Although Machiavelli soon lost his position as Secretary, he seems to have believed that he maintained some authority, writing a formal plea on behalf of Piero Soderini, whom he had helped to escape on the eve of the Medici return. Of course, any illusions of influence were dispelled a few months later, in February, , by jail and the strappado. He was experienced, he was at forty-three extremely vigorous, and during his many years of civil service he had shown himself a trustworthy man.

And he desperately needed a job. That spring, still unemployed, he retreated from the city to live with his wife and children on the family farm, near San Casciano, in taunting view of the tower of the Palazzo della Signoria.

It was a sprawling and ramshackle place, and he was sadly out of his element, catching birds and playing cards; his worldly friends sent mocking regards to the chickens. But in the evening, approaching his study, he stripped off his muddy clothes and put on his ambassadorial attire. There seems to have been little besides her family connection to warrant the Machiavellian association. What caused the furor? A philosopher could not hope for a more direct influence on the fate of mankind than by writing such a book; or, practically speaking, for a better advertisement for a royal job.

Like all the celebrated artists of his time and place—and statecraft was one of the Renaissance arts—Machiavelli was in thrall to ancient pagan models. Works that delve beneath the surface of classical forms to get at classical thinking—works of literature, philosophy, politics—require a recognition, at least, of the conflict between pagan and Christian ideals: strength versus humility, earthly life versus the hereafter, the hero versus the saint.

For Machiavelli, the choice was not difficult. And without doubt this common good is observed nowhere but in a republic. The great republic of his own era had failed because the men entrusted with its liberties did not know how to fight for them. He had seen his friend Soderini forfeit Florence by refusing to limit the freedoms ultimately employed against him by his enemies; that is, by trusting that goodness and decency could triumph over the implacable vices and envious designs of men.

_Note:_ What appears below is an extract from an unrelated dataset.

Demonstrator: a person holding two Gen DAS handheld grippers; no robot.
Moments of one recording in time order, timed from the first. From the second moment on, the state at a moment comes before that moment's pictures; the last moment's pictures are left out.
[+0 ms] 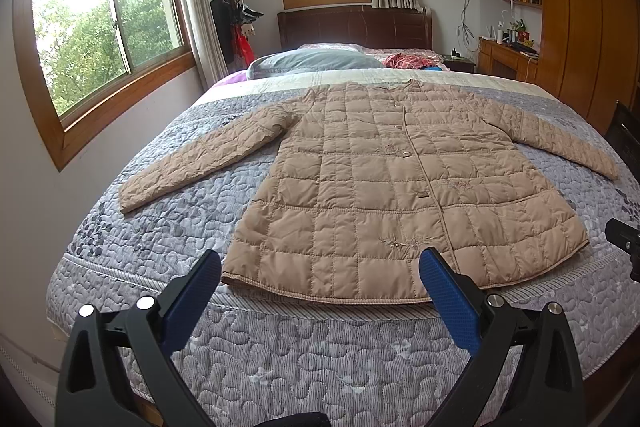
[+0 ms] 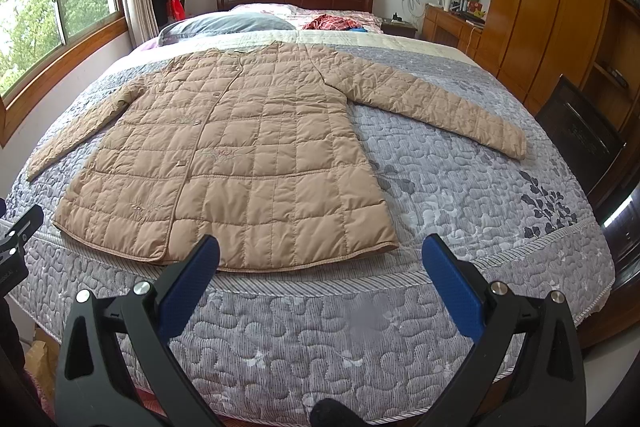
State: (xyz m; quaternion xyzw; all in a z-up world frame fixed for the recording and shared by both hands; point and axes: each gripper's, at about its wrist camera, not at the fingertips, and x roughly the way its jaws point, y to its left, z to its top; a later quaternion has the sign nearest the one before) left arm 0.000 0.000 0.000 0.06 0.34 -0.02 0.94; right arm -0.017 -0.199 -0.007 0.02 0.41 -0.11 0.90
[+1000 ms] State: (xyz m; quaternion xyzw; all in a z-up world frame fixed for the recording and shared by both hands) left arm 0.002 0.005 -0.004 0.06 0.34 -0.02 0.94; right arm -0.012 -0.193 -0.002 0.01 0.41 -0.10 0.91
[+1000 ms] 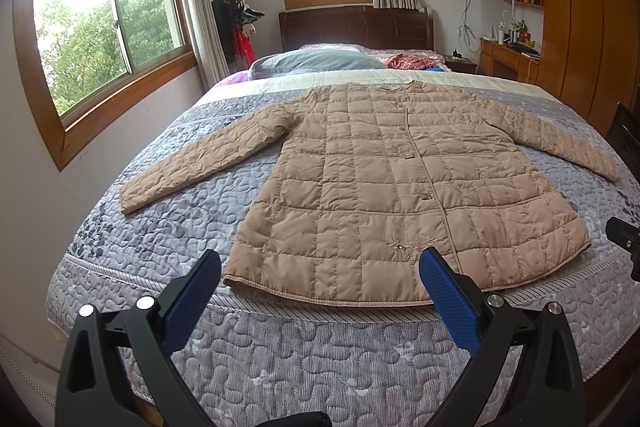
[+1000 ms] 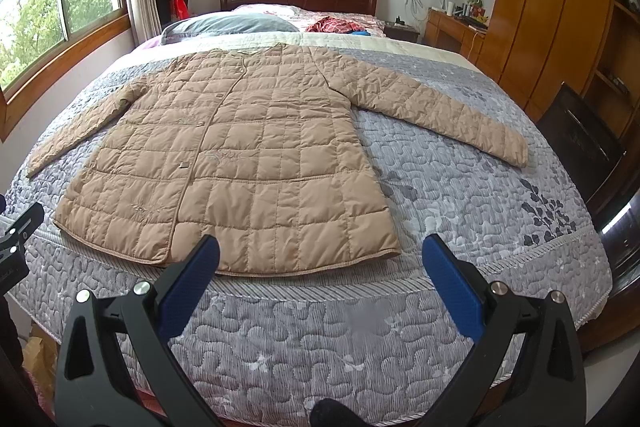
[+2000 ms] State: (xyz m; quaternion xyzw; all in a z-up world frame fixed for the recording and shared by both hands) left arm 0.244 -0.097 -0.044 0.06 0.51 -0.17 0.84; right arm 0.117 -0.513 -0.021 0.22 0.45 -0.20 0.84
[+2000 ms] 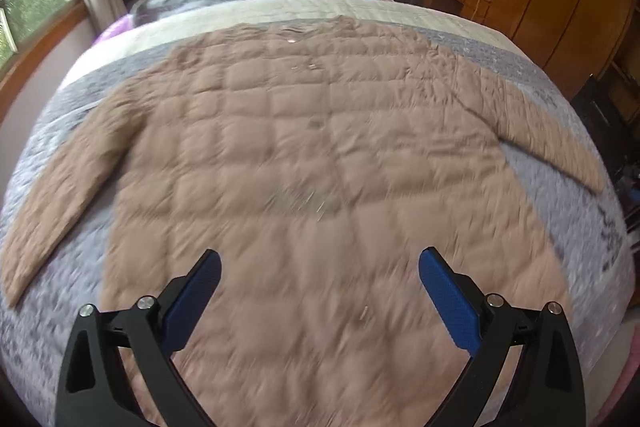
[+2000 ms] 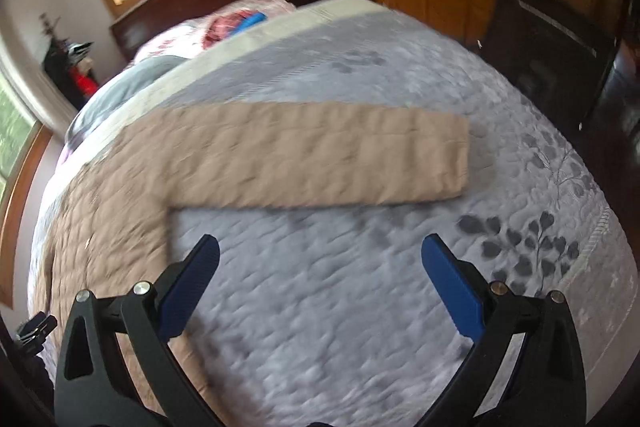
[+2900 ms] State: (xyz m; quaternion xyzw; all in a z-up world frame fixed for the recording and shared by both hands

Yet he was not a monster, if one considered the question of morals honestly, in terms of the good actually accomplished rather than the reputation created for oneself. Machiavelli asserts that Borgia had thus proved more genuinely merciful than the Florentines, who, guarding their reputation, had allowed the town of Pistoia to be destroyed by factional fighting rather than intervene with their own arms. So is he in fact a moralist?

Or, heaven forbid, a saint? Machiavelli was a very precise writer, continually reworking his manuscripts to achieve a style that is as clear as daylight. But the choice even of a word can amplify a thought in a significant way. His personal correspondence is renowned in the Italian language. He was secretary to the Second Chancery of the Republic of Florence from to , when the Medici were out of power.

He wrote his most renowned work, The Prince Il Principe in Machiavelli described immoral behavior, such as dishonesty and killing innocents, as being normal and effective in politics.

He even seemed to endorse it in some situations. On the other hand, many commentators, such as Baruch Spinoza, Jean-Jacques Rousseau, and Denis Diderot, have argued that Machiavelli was actually a republican, even when writing The Prince , and his writings were an inspiration to Enlightenment proponents of modern democratic political philosophy.